____ Task inputs
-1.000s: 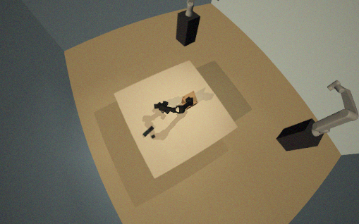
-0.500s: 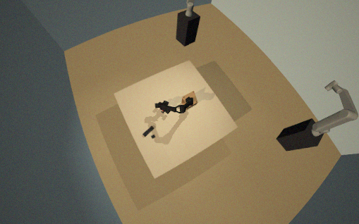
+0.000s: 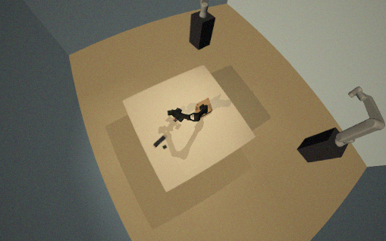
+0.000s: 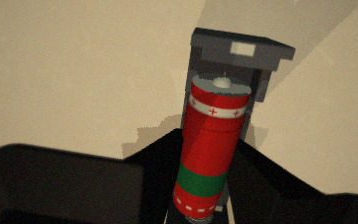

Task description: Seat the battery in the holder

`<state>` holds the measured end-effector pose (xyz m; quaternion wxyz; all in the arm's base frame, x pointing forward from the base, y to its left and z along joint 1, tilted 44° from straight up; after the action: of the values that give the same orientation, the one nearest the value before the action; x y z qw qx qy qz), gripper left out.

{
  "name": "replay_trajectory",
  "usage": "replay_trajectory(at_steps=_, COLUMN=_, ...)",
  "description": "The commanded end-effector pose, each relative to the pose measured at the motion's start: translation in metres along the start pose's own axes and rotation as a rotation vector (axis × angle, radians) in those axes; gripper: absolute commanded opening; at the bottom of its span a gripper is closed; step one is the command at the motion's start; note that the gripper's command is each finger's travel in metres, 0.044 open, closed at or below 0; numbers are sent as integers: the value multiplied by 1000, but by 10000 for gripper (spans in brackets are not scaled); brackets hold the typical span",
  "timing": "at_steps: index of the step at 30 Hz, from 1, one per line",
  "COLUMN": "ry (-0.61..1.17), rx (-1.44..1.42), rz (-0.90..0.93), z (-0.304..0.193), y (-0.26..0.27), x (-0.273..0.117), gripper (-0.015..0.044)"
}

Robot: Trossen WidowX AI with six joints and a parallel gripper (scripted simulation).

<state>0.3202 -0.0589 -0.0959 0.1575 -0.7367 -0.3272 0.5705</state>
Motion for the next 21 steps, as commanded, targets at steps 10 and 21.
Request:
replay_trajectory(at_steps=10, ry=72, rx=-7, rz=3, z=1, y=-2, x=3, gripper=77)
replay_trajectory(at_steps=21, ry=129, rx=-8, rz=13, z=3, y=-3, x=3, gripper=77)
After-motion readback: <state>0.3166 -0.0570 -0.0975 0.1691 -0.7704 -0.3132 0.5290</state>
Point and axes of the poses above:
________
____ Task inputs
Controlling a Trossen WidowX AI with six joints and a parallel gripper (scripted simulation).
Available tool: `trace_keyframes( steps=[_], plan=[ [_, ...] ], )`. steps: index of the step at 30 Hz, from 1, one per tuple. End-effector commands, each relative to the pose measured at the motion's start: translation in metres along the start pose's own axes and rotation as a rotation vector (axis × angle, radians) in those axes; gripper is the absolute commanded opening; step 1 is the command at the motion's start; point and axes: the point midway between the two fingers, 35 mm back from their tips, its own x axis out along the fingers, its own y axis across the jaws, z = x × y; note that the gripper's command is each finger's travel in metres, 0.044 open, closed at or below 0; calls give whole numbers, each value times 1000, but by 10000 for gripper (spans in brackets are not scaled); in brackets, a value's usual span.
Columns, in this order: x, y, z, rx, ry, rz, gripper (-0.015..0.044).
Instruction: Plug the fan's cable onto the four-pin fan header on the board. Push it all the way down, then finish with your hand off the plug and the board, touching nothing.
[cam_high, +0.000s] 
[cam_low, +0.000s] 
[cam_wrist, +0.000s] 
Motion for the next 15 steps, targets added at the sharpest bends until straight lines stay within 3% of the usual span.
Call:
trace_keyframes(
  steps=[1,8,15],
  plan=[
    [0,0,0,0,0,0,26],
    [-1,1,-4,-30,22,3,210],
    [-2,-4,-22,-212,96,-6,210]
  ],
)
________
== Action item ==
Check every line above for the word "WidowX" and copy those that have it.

== Answer to this exercise ==
Robot: Trossen WidowX AI with six joints and a parallel gripper (scripted simulation).
Controlling a Trossen WidowX AI with six joints and a parallel gripper (scripted simulation).

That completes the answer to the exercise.